I was wondering whether I was doing the right thing, but I found a bug report in the pytorch repo where some user reports trouble with gradient check. That issue is answered by one of the developpers by switching to double precision. Another, more explicit and more convincing report that single precision should be avoided for gradient check was found in Stanford’s online course on CNN for visual recognition. In the gradient checks, they warn the readers to use double precision. So it seems well accepted that in single precision, the gradient will not check. Now on the bright side, looking at the results in single precision, it seems the problem comes from the finite-difference check, not the analytical gradient, which sorts of make sense.

no_grad

You sometimes see code where they wrap some code, often layers or value updates, inside a with statement

w1 = torch.tensor(...)
with torch.no_grad():
    w1 -= learning_rate * grad_w1
    ...

It is necessary to tell torch to not track the layer update in the next backpropagation step. However, you do not need to do that if you access the weights of a layer through the data method,

net.layer1.weights.data = ...

Indeed, as explained in the comments of that code, tensor.data gives a tensor that shares the storage with tensor, but doesn’t track history.

train vs eval

You need to specify in what mode the network is, either train (when training) or eval (when you’re done with training and want to use the network). This is used, for instance, by some types of layers like BatchNorm or Dropout, that behave differently in training and evaluation phases.

Using CUDA

You need to explicitly transfer your data structures (neural net,…) onto the GPU, using the .to()command. To transfer the neural net, you do

gpu0 = torch.device("cuda:0" if torch.cuda.is_available() else "cpu")
net.to(gpu0)

You also need to transfer the input data onto the GPU if you want to do that, e.g.,

inputs, labels = inputs.to(gpu0), labels.to(gpu0)

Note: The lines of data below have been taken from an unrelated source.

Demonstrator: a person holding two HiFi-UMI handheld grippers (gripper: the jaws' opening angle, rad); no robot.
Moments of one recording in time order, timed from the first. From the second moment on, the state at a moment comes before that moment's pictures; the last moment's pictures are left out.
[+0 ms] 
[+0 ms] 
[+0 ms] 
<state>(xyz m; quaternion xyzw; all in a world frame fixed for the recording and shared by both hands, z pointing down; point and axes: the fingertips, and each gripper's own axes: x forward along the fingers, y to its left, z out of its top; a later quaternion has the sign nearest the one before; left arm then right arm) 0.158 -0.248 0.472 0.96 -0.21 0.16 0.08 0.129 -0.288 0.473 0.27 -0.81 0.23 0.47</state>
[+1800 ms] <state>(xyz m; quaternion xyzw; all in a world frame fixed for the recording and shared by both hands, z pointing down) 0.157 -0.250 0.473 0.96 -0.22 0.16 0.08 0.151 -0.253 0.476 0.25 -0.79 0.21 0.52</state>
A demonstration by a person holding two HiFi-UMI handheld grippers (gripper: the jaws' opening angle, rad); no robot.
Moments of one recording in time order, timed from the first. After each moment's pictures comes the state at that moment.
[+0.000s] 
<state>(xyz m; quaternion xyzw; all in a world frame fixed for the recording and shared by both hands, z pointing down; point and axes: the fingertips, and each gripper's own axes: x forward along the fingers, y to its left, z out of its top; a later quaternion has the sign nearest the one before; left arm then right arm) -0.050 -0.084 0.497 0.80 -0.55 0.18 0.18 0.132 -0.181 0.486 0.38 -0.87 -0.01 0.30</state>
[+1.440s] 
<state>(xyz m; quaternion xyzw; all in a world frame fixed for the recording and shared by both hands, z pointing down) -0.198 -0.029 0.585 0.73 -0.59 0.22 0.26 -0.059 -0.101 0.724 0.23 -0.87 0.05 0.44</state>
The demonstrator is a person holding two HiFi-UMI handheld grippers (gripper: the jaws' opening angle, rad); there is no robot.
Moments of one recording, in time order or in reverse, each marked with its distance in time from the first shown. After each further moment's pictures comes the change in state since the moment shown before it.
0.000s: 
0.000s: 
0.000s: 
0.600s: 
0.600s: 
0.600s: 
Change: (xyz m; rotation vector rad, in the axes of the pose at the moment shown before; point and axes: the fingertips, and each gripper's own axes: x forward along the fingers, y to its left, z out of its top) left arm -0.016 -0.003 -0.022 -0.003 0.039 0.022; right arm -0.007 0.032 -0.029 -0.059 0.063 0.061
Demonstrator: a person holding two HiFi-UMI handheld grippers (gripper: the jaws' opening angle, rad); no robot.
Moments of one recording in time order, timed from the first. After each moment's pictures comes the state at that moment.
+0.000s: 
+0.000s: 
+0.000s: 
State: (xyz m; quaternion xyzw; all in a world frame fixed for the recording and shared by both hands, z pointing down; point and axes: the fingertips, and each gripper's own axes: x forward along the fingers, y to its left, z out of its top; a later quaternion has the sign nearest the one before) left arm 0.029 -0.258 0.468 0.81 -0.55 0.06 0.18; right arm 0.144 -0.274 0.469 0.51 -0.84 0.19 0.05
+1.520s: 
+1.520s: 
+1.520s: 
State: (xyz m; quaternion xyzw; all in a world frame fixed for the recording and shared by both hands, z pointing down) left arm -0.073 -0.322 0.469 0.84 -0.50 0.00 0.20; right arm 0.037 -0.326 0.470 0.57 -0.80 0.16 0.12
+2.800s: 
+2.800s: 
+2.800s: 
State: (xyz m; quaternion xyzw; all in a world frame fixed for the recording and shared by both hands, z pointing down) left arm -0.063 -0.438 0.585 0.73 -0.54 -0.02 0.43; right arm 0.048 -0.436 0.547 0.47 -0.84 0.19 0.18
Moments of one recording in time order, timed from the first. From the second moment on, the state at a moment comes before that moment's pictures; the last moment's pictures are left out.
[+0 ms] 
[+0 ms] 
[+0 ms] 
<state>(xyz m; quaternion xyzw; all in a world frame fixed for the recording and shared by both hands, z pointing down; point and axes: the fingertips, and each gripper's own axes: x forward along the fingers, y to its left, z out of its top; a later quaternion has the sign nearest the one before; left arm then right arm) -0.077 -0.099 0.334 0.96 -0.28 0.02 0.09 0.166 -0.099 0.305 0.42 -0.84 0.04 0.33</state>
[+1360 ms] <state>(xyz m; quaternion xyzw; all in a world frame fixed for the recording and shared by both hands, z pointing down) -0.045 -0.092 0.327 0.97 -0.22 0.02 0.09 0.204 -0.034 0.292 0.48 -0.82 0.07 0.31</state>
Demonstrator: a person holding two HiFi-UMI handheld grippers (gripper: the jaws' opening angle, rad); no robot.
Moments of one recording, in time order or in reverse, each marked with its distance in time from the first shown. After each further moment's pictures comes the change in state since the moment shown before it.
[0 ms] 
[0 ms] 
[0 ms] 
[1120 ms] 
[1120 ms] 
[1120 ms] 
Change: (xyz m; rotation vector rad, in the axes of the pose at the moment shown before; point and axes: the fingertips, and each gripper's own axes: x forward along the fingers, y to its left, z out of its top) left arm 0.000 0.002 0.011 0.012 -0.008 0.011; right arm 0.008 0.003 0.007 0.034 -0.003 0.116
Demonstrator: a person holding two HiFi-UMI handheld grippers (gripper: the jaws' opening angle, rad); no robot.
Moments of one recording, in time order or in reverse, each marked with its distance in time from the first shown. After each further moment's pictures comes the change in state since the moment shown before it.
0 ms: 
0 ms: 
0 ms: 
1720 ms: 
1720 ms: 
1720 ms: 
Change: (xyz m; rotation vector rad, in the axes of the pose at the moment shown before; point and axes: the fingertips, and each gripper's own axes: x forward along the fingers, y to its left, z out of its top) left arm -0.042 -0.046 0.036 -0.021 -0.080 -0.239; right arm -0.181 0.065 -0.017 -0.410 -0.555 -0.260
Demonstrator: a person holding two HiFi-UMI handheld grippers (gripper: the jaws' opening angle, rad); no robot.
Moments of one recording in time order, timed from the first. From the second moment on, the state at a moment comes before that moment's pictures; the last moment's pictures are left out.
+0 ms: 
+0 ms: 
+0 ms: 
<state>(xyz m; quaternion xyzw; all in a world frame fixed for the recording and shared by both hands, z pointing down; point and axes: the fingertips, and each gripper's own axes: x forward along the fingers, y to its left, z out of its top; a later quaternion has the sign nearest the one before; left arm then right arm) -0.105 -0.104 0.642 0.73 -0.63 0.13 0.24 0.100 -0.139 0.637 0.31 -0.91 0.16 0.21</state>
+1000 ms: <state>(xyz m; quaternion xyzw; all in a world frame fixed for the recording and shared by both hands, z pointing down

Note that when applied to tensors .to(gpu0) creates a copy (unlike when applied to the model). This is described at the end of the CIFAR10 tutorial.

Another good reference for all CUDA matters is the documentation.

A first interesting observation with that CIFAR10 dataset is that for a given number of epochs, smaller mini-batches (e.g., default of 4) lead to higher accuracy, but will take longer to train than, for instance with mini-batches of 64 pics. However, since each epoch is faster with larger mini-batches, a more fair comparision should be for a fixed run time, in which case it seems larger mini-batches win (for that specific application).

Using more than 1 GPU

Now by default, pytorch will only use 1 GPU. If you want to use more than 1 GPU, you need to use DataParallel.